(Assignment): The records below must be copied in full; omit the images.

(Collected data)
────

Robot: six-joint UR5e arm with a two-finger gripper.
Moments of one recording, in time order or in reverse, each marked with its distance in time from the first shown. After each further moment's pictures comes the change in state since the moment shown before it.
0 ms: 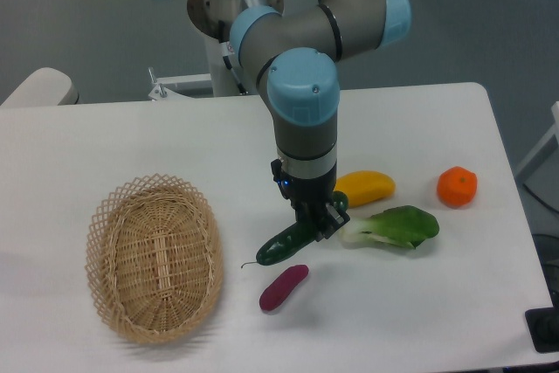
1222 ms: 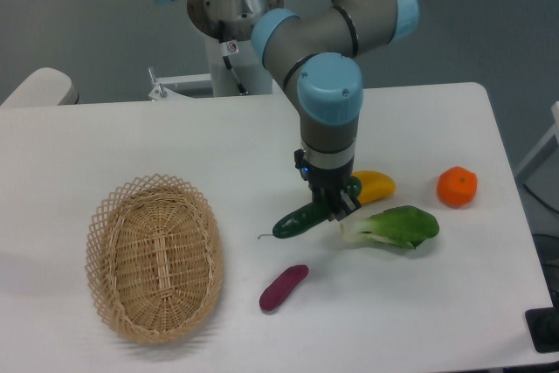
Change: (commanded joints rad) arm 0.074 0.080 -0.280 0.064 0.008 0.164
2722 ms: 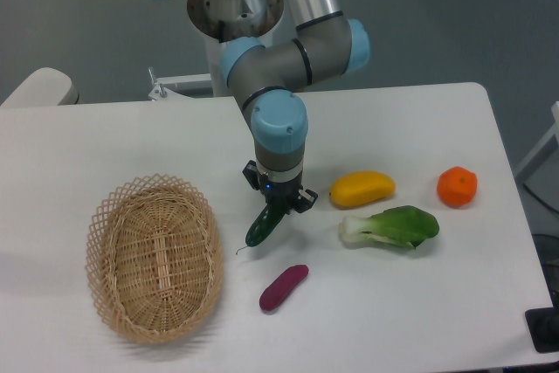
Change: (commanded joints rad) arm -0.074 -0.095 -0.097 0.095 -0.002 -0.534
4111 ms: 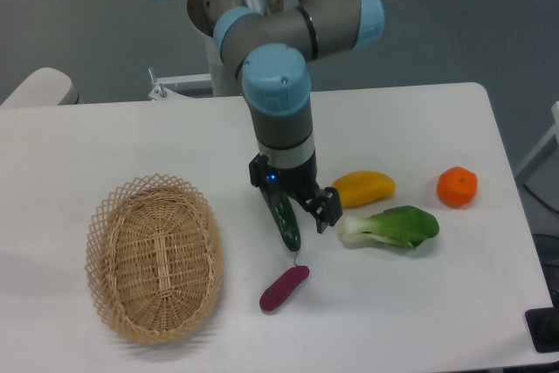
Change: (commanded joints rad) arm 0.020 0.092 0.285 -0.081 0.031 0.329
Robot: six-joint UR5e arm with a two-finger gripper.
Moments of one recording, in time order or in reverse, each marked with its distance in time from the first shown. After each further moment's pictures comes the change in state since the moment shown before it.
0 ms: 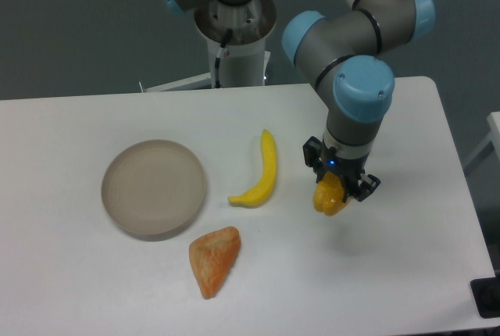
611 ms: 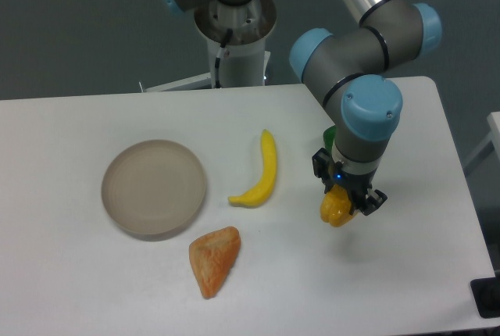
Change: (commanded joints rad) arm 0.003 -0.022 0.014 0.009 -0.035 0.042
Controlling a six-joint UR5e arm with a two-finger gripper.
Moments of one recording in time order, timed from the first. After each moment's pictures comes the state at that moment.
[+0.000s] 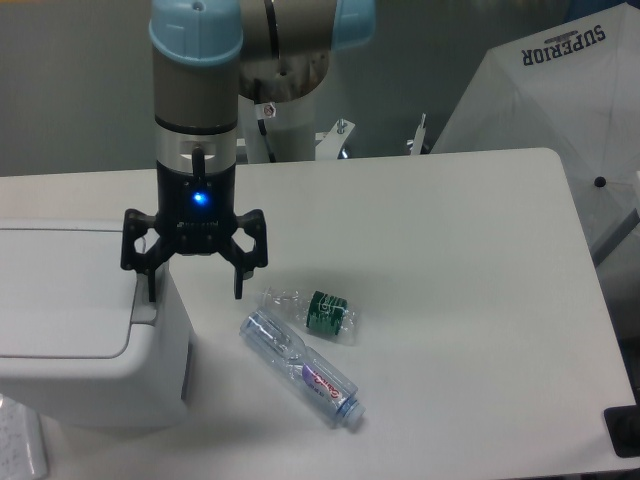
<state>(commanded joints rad) 2.21 -1.75 -1.55 -0.91 1.36 0.00</state>
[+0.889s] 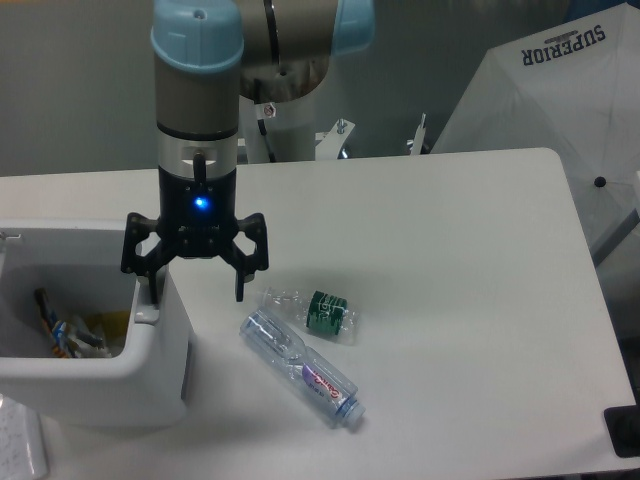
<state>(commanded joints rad) 2.21 -1.75 -1.55 -0.90 1.36 -0.01</state>
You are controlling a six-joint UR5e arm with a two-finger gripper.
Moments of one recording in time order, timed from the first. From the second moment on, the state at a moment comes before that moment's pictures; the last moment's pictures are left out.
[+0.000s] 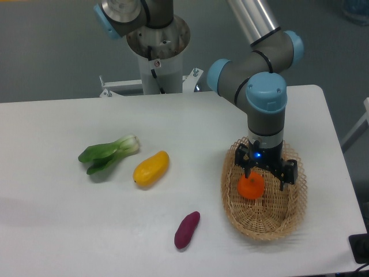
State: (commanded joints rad) arm 2.61 -1.99 -1.68 -0.73 1.54 1.16
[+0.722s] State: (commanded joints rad) arm 2.61 -1.99 -1.67 -0.72 1.52 1.14
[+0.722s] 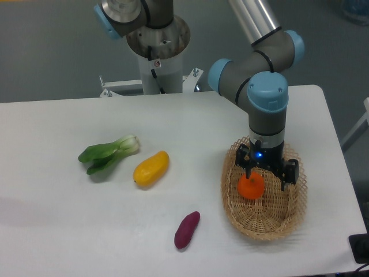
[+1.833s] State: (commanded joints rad) arm 2.67 -2.00 -1.79 -0.73 1.46 1.45
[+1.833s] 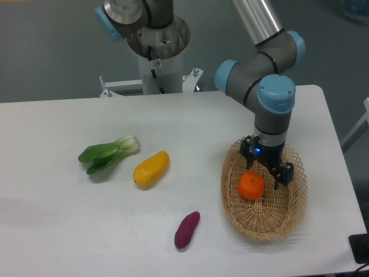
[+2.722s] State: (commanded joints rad) arm 2.65 -2.04 -1.77 -0.72 1.46 1.37
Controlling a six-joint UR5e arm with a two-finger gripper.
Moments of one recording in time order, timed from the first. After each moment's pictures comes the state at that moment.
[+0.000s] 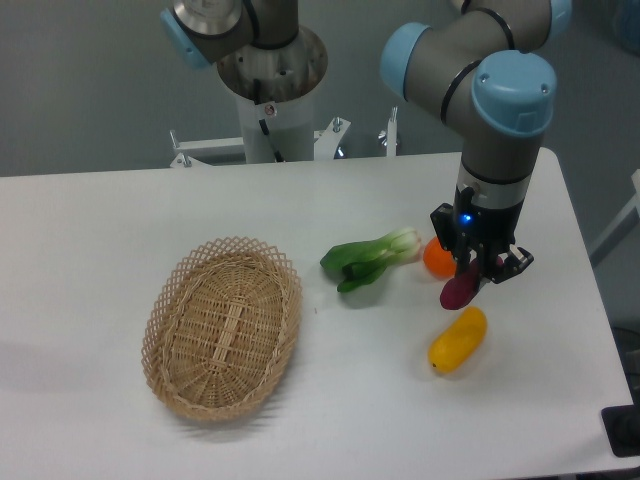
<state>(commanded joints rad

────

(Result of this exercise):
Robot: six-joint UR5e arm with a two-finger gripper.
Moments of one recording, in time order or in reverse, each marked with its distance in time from the first shown. After each further moment's pictures comes the change in state since the moment shown before it.
0 ms: 
1222 ms: 
Change: (commanded joints rad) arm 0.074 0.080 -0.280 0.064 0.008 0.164
2722 ms: 
Change: (commanded joints rad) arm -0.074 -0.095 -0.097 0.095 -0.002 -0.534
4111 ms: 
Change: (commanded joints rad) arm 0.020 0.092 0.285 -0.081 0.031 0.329
Robot: six-joint UR5e arm with a two-finger gripper.
Moments of one recording, in time order or in reverse, each marked with its distance in time from the first shown. After each further moment's pictures comes the change in state since the moment shown before it.
0 ms: 
611 ms: 
Change: (commanded joints rad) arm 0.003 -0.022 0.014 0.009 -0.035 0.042
Controlling a six-joint UR5e arm with a two-finger gripper.
Moments of one recording in time order, timed from the first. After each moment's pictures comes the state at that moment.
[+0.000s] 
<state>(commanded joints rad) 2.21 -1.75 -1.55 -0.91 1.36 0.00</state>
[+0.889s] 
<state>(commanded joints rad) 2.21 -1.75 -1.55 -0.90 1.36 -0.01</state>
You are controlling a six-joint UR5e arm with a two-finger gripper.
Moments of one recording in time order, timed from the first. From the second moment on, the state at a moment comes before that moment's pictures; the last moment's pictures are left out.
[+0.000s] 
State: (commanded joints rad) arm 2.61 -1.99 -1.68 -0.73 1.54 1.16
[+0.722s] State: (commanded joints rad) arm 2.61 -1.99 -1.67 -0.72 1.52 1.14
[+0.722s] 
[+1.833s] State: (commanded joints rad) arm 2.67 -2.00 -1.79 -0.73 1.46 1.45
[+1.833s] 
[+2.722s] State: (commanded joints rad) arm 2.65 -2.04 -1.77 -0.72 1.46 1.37
Controlling a six-joint UR5e arm with a two-finger gripper.
Moments of one recording in time order, timed from the first. After each moment's pictures comes the state at that moment.
[+0.000s] 
<state>(commanded joints rad

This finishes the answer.